*TASK TO COMPLETE:*
With no word left out, write out the entire listing.
-- Opening Marker --
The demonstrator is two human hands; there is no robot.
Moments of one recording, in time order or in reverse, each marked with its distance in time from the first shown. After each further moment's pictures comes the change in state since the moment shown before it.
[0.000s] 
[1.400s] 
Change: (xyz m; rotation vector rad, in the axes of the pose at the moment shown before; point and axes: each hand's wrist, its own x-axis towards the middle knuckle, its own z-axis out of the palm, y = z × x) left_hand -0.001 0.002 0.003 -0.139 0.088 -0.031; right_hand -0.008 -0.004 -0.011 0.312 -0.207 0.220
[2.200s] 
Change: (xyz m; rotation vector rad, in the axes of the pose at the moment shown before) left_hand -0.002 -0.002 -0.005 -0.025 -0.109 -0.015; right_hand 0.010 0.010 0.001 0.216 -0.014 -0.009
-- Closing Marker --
*ANSWER TO THE PROBLEM:*
The demonstrator is two human hands; there is no robot.
Moments of one recording, in time order or in reverse, each marked with its distance in time from the first shown. After each further moment's pictures comes the change in state since the moment shown before it.
[0.000s] 
[1.400s] 
Change: (xyz m; rotation vector rad, in the axes of the pose at the moment shown before; point and axes: each hand's wrist, its own x-axis towards the middle knuckle, its own z-axis out of the palm, y = z × x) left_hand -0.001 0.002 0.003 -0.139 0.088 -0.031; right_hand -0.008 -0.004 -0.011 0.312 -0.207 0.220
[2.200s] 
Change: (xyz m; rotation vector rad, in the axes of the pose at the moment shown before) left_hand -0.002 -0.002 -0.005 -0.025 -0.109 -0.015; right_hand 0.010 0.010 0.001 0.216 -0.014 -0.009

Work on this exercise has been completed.